Task => Go through the data and retrieve each line that includes the string "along".
==== Extracted entries ====
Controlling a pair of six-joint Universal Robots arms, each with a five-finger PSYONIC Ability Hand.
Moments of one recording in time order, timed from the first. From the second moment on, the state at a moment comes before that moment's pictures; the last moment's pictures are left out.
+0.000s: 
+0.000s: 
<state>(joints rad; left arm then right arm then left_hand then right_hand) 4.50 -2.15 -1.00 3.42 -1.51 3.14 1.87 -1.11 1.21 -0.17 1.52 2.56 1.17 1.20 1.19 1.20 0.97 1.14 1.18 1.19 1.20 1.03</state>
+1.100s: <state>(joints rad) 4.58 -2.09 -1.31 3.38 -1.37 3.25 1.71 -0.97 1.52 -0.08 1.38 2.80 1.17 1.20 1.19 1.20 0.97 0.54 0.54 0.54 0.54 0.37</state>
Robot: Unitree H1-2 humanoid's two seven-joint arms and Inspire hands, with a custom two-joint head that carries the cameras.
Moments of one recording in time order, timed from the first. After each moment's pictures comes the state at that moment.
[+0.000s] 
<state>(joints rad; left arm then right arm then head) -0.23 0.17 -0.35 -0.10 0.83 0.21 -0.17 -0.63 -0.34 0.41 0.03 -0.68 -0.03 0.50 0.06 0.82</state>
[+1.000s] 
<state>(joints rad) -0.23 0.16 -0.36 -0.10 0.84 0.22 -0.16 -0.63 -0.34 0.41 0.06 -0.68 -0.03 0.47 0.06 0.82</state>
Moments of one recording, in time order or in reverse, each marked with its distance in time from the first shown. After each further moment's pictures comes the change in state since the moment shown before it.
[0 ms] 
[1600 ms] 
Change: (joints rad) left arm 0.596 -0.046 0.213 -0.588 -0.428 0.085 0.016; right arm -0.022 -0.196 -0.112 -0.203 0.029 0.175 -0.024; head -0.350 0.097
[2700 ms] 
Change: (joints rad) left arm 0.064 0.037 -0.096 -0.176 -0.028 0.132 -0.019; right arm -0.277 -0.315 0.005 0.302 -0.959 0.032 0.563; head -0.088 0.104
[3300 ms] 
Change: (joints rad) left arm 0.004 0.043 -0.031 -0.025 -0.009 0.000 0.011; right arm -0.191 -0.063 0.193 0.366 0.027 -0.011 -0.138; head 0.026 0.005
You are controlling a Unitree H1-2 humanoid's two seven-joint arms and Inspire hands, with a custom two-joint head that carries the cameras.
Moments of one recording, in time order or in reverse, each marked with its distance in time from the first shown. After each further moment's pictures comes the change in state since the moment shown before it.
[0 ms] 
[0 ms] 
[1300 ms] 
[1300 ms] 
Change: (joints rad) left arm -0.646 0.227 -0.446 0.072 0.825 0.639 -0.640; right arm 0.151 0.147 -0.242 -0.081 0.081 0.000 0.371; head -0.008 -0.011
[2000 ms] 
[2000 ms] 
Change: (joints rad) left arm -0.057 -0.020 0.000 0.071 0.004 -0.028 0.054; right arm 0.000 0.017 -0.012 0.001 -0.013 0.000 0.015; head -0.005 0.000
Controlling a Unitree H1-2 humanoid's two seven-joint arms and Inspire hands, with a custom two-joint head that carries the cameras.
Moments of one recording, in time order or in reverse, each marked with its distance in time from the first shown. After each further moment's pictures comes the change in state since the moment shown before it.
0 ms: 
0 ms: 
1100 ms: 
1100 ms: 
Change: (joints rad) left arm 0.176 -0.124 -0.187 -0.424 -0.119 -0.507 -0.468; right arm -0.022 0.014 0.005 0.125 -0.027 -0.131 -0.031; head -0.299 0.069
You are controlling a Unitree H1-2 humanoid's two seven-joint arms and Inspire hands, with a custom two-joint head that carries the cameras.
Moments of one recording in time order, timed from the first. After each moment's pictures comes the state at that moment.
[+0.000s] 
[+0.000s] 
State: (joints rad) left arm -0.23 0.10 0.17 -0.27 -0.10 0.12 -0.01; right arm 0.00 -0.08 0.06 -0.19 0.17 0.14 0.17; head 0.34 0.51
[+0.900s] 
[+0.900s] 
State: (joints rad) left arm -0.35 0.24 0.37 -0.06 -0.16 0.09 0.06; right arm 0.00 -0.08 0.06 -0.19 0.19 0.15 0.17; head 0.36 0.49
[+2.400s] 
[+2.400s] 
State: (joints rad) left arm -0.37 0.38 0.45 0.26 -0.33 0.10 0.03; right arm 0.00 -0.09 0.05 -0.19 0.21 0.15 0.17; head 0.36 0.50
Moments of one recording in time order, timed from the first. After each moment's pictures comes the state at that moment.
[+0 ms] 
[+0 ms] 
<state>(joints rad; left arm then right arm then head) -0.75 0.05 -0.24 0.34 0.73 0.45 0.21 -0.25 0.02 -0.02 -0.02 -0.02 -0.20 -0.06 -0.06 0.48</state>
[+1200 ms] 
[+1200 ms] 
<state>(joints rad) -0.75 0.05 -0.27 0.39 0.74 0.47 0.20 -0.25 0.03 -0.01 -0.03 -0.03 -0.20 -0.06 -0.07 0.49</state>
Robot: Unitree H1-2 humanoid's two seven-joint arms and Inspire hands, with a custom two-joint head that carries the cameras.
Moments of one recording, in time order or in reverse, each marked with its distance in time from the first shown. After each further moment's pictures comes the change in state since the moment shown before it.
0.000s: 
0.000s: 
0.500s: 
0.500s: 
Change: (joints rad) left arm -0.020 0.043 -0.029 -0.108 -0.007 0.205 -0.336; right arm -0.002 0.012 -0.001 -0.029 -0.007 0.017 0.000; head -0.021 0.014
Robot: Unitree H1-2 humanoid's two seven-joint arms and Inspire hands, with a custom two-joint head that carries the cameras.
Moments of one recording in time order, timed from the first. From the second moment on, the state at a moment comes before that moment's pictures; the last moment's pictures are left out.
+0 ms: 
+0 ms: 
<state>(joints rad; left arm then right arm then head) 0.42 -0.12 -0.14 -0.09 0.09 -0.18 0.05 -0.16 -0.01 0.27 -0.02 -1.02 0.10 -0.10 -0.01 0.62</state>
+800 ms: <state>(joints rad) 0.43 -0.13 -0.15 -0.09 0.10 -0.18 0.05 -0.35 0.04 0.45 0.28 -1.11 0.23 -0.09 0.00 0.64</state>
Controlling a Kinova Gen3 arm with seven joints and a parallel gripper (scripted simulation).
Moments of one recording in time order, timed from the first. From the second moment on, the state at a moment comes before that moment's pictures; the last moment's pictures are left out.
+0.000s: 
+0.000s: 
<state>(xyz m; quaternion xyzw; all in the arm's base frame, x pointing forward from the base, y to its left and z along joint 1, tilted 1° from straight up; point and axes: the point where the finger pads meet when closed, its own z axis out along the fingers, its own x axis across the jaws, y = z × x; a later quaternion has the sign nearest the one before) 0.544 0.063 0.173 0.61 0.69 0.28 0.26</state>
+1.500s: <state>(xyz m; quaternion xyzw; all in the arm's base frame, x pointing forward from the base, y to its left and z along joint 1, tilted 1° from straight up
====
Task output =>
<state>(xyz m; quaternion xyzw; all in the arm's base frame, x pointing forward from the base, y to its left and z along joint 1, tilted 1° from straight up; point and axes: the point where the finger pads meet when closed, its own z axis out along the fingers, its own x axis across the jaws, y = z × x; a later quaternion has the sign nearest the one before) 0.544 0.063 0.173 0.61 0.69 0.28 0.26</state>
+1.500s: <state>(xyz m; quaternion xyzw; all in the arm's base frame, x pointing forward from the base, y to its left and z along joint 1, tilted 1° from straight up

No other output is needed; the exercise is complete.